[EXERCISE AIM]
Reproduce the entries below character for character.

[DATA SHOWN]
⁂
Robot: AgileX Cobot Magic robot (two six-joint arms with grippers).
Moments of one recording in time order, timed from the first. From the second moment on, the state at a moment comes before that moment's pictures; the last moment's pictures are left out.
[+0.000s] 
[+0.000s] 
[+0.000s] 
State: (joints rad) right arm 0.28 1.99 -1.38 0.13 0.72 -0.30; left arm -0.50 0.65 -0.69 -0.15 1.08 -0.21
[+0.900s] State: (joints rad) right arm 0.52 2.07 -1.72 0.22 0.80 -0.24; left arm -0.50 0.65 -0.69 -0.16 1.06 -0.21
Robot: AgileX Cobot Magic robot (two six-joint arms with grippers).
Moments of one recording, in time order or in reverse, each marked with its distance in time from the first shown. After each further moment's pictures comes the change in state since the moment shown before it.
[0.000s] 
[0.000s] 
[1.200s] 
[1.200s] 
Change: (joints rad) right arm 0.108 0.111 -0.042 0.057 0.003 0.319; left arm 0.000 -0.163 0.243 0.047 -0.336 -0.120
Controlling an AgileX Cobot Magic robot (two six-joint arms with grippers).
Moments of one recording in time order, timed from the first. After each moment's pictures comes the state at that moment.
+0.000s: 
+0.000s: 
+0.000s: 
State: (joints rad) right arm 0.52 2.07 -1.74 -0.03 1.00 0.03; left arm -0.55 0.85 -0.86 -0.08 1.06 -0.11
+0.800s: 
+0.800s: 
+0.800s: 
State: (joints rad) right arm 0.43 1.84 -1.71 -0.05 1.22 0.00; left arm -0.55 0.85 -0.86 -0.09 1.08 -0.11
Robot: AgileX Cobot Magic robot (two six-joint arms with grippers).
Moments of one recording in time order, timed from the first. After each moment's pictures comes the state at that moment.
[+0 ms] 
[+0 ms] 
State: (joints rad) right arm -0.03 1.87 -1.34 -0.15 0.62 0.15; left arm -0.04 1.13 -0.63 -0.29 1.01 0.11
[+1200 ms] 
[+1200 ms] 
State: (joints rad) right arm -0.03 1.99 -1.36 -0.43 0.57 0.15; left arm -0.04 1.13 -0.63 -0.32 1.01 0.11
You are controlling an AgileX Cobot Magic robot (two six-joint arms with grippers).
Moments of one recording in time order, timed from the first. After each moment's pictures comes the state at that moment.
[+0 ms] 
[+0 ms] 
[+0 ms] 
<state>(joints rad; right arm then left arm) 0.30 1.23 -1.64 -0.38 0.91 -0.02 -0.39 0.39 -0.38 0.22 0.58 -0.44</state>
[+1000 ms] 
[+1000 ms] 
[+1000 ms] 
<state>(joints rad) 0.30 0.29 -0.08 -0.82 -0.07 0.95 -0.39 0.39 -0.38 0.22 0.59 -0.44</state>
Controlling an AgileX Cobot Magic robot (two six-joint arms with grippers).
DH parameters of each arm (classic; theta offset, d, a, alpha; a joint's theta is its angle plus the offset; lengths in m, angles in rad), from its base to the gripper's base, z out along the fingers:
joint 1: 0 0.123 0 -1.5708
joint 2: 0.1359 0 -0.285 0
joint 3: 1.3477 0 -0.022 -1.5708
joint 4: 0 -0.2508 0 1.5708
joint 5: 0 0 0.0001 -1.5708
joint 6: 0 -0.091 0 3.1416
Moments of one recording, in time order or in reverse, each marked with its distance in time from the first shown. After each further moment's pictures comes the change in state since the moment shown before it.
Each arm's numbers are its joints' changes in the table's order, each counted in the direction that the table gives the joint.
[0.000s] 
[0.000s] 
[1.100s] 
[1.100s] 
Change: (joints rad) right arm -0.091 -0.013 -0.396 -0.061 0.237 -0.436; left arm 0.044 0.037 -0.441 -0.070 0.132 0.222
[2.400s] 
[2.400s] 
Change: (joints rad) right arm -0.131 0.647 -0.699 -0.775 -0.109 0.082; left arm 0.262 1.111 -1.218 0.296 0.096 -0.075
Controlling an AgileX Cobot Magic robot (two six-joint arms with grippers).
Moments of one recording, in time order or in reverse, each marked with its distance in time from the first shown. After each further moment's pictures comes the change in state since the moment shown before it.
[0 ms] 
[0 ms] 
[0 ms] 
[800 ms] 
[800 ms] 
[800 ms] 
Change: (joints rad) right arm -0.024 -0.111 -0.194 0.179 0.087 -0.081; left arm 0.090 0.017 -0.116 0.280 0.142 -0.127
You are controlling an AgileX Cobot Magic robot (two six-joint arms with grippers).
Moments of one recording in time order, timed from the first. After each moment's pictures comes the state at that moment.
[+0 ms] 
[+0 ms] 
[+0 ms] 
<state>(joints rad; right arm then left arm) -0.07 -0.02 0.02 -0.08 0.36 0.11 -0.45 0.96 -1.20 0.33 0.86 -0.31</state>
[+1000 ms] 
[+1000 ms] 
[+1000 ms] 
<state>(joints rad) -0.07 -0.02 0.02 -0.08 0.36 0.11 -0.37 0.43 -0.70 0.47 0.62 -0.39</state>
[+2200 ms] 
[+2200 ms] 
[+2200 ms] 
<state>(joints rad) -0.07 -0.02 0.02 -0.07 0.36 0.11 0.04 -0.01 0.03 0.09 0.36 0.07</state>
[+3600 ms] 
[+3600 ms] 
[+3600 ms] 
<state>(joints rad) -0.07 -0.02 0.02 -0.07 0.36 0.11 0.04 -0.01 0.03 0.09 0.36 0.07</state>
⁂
[OUTPUT OF THE EXERCISE]
Robot: AgileX Cobot Magic robot (two six-joint arms with grippers).
Moments of one recording in time order, timed from the first. From the second moment on, the state at a moment comes before that moment's pictures; the last moment's pictures are left out.
[+0.000s] 
[+0.000s] 
[+0.000s] 
State: (joints rad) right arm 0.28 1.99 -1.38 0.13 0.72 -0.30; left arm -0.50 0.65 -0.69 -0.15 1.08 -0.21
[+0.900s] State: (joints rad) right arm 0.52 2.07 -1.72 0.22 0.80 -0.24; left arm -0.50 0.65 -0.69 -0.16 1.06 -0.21
Robot: AgileX Cobot Magic robot (two six-joint arms with grippers).
Moments of one recording, in time order or in reverse, each marked with its distance in time from the first shown. After each further moment's pictures comes the change in state since the moment shown before it.
[0.000s] 
[0.000s] 
[1.200s] 
[1.200s] 
Change: (joints rad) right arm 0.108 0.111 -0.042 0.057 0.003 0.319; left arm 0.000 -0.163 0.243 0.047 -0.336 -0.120
Controlling an AgileX Cobot Magic robot (two six-joint arms with grippers).
Moments of one recording in time order, timed from the first. After each moment's pictures comes the state at that moment.
+0.000s: 
+0.000s: 
+0.000s: 
State: (joints rad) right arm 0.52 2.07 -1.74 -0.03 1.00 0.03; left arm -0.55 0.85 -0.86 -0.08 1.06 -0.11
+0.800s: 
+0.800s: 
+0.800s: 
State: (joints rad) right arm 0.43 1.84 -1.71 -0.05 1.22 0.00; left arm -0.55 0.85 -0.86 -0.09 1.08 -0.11
Robot: AgileX Cobot Magic robot (two six-joint arms with grippers).
Moments of one recording in time order, timed from the first. After each moment's pictures comes the state at that moment.
[+0 ms] 
[+0 ms] 
State: (joints rad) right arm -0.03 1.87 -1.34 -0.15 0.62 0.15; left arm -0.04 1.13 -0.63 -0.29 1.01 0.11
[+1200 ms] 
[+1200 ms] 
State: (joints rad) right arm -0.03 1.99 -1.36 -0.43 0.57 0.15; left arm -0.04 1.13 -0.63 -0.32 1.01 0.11
You are controlling an AgileX Cobot Magic robot (two six-joint arms with grippers).
Moments of one recording in time order, timed from the first. After each moment's pictures comes the state at that moment.
[+0 ms] 
[+0 ms] 
[+0 ms] 
<state>(joints rad; right arm then left arm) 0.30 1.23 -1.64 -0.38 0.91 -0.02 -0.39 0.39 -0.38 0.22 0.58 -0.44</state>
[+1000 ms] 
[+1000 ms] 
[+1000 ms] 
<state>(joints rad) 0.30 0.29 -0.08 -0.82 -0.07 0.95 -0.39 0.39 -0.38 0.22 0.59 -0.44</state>
Controlling an AgileX Cobot Magic robot (two six-joint arms with grippers).
DH parameters of each arm (classic; theta offset, d, a, alpha; a joint's theta is its angle plus the offset; lengths in m, angles in rad), from its base to the gripper's base, z out along the fingers:
joint 1: 0 0.123 0 -1.5708
joint 2: 0.1359 0 -0.285 0
joint 3: 1.3477 0 -0.022 -1.5708
joint 4: 0 -0.2508 0 1.5708
joint 5: 0 0 0.0001 -1.5708
joint 6: 0 -0.091 0 3.1416
Moments of one recording, in time order or in reverse, each marked with its distance in time from the first shown. After each further moment's pictures comes the change in state since the moment shown before it.
Each arm's numbers are its joints' changes in the table's order, each counted in the direction that the table gives the joint.
[0.000s] 
[0.000s] 
[1.100s] 
[1.100s] 
Change: (joints rad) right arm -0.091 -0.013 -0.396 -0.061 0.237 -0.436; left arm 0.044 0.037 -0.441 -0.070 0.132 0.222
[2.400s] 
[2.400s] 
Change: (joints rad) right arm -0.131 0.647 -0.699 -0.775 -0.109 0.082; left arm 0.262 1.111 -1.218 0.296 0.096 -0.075
Controlling an AgileX Cobot Magic robot (two six-joint arms with grippers).
Moments of one recording, in time order or in reverse, each marked with its distance in time from the first shown. After each further moment's pictures comes the change in state since the moment shown before it.
[0 ms] 
[0 ms] 
[0 ms] 
[800 ms] 
[800 ms] 
[800 ms] 
Change: (joints rad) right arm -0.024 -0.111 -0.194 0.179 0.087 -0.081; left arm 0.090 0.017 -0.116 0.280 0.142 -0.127
You are controlling an AgileX Cobot Magic robot (two six-joint arms with grippers).
Moments of one recording in time order, timed from the first. After each moment's pictures comes the state at that moment.
[+0 ms] 
[+0 ms] 
[+0 ms] 
<state>(joints rad; right arm then left arm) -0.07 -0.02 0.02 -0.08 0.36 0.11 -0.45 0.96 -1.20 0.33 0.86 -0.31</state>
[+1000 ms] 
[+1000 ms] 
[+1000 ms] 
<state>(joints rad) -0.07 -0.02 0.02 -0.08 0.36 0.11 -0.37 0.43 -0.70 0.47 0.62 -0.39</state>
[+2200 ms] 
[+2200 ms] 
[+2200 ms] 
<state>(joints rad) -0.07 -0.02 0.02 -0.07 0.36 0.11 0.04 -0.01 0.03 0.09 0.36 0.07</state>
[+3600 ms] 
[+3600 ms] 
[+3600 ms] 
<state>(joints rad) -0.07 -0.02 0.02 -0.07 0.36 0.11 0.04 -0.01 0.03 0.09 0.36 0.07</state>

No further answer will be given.